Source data
********************
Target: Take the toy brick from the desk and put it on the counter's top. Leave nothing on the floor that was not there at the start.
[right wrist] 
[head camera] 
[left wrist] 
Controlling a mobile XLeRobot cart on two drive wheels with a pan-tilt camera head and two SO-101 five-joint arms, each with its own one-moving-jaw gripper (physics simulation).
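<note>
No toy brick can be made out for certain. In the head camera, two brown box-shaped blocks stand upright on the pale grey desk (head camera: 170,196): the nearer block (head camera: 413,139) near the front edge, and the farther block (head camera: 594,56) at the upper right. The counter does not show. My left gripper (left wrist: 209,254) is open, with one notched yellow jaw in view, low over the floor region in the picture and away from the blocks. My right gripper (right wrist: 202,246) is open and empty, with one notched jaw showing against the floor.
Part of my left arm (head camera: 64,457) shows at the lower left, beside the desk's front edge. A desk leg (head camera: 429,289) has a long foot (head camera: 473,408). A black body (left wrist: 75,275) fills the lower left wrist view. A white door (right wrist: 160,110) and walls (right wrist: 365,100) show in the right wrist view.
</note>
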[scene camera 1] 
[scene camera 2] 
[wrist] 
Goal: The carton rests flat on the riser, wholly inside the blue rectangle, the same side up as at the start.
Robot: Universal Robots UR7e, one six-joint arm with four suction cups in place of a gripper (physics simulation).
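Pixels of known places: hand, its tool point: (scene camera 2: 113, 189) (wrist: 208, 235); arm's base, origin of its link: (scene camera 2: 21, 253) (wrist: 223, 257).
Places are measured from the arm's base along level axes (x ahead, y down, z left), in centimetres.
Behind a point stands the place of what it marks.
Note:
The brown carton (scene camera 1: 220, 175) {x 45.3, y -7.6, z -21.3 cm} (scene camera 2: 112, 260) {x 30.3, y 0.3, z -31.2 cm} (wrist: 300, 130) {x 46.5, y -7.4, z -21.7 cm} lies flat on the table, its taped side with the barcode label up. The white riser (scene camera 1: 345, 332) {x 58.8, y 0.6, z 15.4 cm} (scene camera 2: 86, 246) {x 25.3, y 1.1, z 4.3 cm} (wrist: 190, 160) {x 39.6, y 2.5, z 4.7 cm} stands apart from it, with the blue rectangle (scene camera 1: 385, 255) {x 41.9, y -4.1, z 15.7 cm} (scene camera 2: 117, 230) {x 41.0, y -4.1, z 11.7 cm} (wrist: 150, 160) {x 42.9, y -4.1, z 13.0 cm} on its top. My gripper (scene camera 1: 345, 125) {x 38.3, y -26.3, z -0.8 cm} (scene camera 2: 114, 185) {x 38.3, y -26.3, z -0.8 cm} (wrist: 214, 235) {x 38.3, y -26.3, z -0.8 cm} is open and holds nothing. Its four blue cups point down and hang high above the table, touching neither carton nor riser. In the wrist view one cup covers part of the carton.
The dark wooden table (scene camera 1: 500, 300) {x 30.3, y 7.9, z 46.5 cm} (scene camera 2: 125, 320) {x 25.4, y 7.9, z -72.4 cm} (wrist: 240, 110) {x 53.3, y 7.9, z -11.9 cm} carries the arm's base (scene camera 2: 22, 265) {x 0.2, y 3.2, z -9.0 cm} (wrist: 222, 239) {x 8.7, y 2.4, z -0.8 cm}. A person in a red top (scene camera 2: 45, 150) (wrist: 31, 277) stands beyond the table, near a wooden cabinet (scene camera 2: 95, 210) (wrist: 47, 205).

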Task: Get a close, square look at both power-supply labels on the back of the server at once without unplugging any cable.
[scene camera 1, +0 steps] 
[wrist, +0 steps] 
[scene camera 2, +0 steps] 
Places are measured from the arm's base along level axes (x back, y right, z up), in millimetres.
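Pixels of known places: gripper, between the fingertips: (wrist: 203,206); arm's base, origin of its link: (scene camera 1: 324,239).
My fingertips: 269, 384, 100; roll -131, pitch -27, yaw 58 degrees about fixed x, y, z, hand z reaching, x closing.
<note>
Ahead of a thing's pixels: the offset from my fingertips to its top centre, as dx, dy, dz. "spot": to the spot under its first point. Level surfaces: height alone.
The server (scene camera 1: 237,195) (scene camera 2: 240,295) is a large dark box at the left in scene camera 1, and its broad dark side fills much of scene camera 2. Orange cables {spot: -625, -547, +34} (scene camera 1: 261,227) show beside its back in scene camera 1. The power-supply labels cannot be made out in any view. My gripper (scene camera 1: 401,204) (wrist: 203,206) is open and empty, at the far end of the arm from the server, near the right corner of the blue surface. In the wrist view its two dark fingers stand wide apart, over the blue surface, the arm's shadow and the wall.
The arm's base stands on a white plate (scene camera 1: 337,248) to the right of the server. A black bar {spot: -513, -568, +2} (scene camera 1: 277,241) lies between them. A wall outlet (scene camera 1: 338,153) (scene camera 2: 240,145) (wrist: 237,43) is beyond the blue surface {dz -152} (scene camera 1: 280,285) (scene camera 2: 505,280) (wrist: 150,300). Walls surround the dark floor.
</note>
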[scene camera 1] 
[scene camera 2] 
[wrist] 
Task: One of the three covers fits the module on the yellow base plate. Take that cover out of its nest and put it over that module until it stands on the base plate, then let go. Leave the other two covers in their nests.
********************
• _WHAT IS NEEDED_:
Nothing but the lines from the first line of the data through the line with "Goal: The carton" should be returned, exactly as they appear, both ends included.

• _ANSWER BOX_:
Target: Take the toy brick from the desk and put it on the counter's top. Leave nothing on the floor that was not there at the start.
[right wrist] 
[head camera] 
[left wrist] 
Controlling a mobile XLeRobot cart on two drive wheels with a pan-tilt camera head and two SO-101 five-joint arms, each with its own one-moving-jaw gripper (physics simulation).
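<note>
No toy brick can be made out for certain. In the head camera, two brown box-shaped blocks stand upright on the pale grey desk (head camera: 170,196): the nearer block (head camera: 413,139) near the front edge, and the farther block (head camera: 594,56) at the upper right. The counter does not show. My left gripper (left wrist: 209,254) is open, with one notched yellow jaw in view, low over the floor region in the picture and away from the blocks. My right gripper (right wrist: 202,246) is open and empty, with one notched jaw showing against the floor.
Part of my left arm (head camera: 64,457) shows at the lower left, beside the desk's front edge. A desk leg (head camera: 429,289) has a long foot (head camera: 473,408). A black body (left wrist: 75,275) fills the lower left wrist view. A white door (right wrist: 160,110) and walls (right wrist: 365,100) show in the right wrist view.
</note>
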[scene camera 1] 
[scene camera 2] 
[wrist] 
Goal: The carton rests flat on the riser, wholly inside the blue rectangle, the same side up as at the start.

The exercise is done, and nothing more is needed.